Report every line below that has the string "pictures" in it.
○ ○ ○ ○ ○
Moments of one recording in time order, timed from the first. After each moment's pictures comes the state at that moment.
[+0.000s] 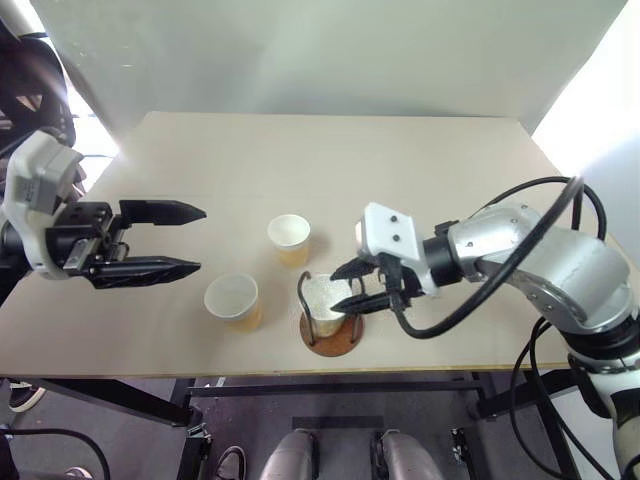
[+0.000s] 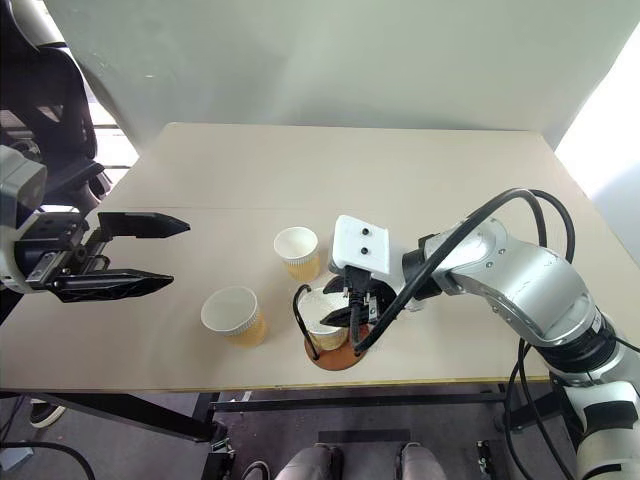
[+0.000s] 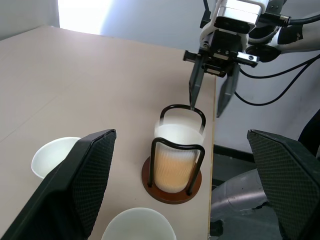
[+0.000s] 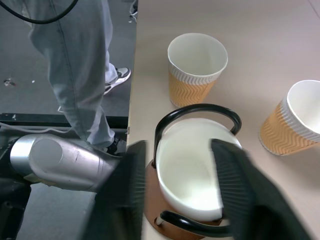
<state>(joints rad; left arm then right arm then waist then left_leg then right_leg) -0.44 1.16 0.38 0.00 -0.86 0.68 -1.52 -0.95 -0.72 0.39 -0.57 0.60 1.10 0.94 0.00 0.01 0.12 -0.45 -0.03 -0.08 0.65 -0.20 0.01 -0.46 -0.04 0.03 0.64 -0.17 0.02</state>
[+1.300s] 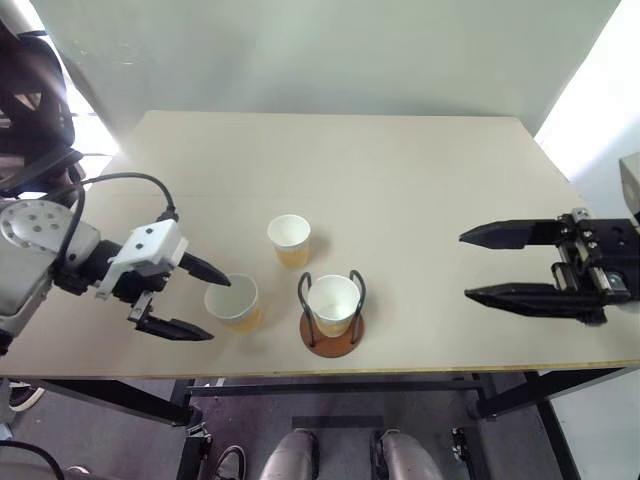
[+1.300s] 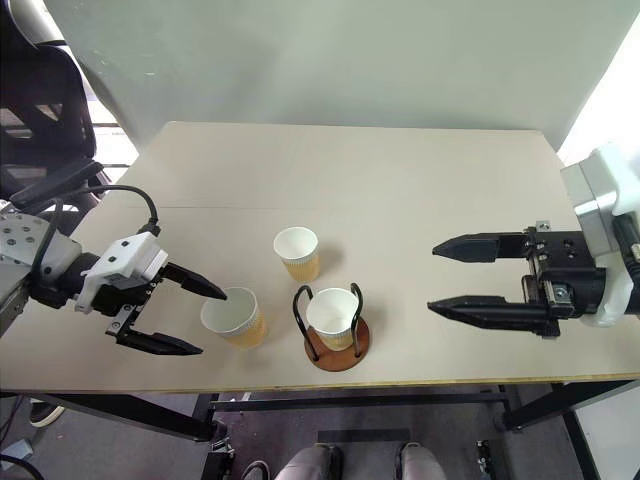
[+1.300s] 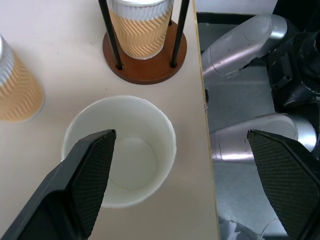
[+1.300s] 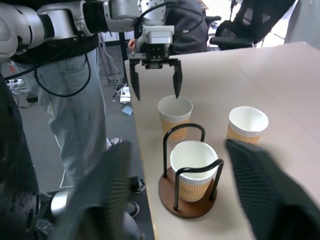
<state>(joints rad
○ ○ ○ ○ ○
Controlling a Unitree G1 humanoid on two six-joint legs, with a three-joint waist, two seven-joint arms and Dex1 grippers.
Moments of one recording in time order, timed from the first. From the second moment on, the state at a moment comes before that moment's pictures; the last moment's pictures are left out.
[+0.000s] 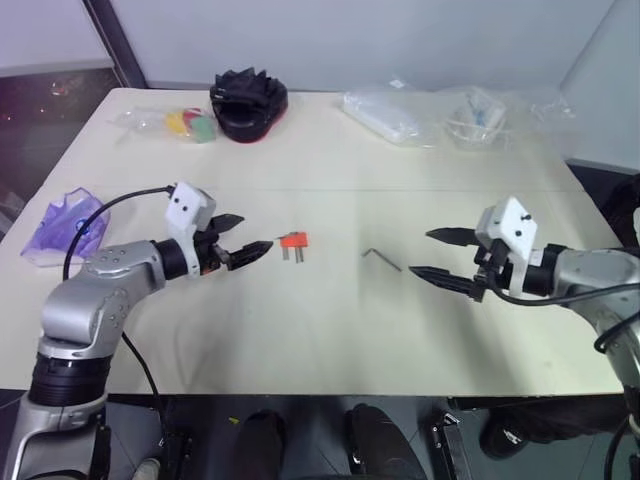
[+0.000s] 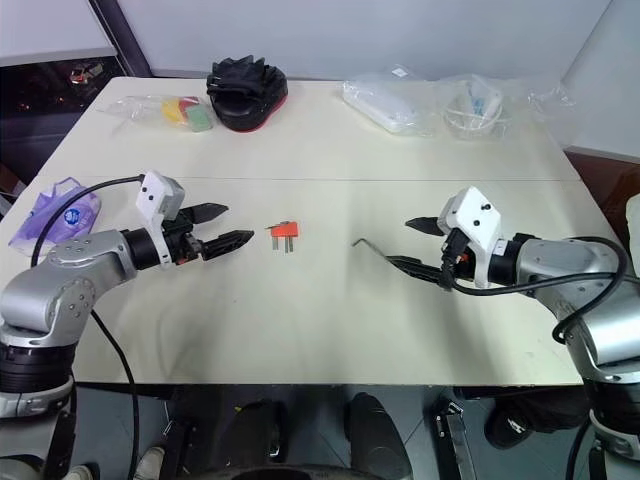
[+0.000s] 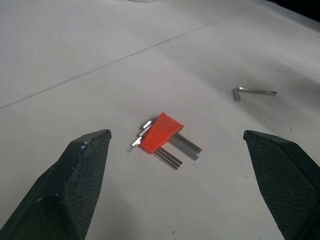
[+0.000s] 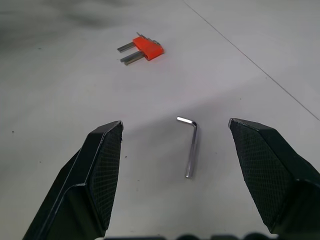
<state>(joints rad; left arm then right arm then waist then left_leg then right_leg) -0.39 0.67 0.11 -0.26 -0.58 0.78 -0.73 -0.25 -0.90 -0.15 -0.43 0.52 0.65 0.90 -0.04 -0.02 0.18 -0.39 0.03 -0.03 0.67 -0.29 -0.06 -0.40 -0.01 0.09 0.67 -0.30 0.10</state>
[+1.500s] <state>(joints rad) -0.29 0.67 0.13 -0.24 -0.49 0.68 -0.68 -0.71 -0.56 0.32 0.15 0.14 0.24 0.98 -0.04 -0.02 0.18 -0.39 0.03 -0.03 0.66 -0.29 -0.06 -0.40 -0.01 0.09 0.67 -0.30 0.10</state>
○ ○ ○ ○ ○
--- Response to the exercise ---
Moments of one recording in time order, timed from the first. After each moment's pictures comes the state at that moment.
Moments of one recording in time order, timed from the first. From the second moment on, the state at a moment comes before that moment's pictures; the last moment's pictures are left out.

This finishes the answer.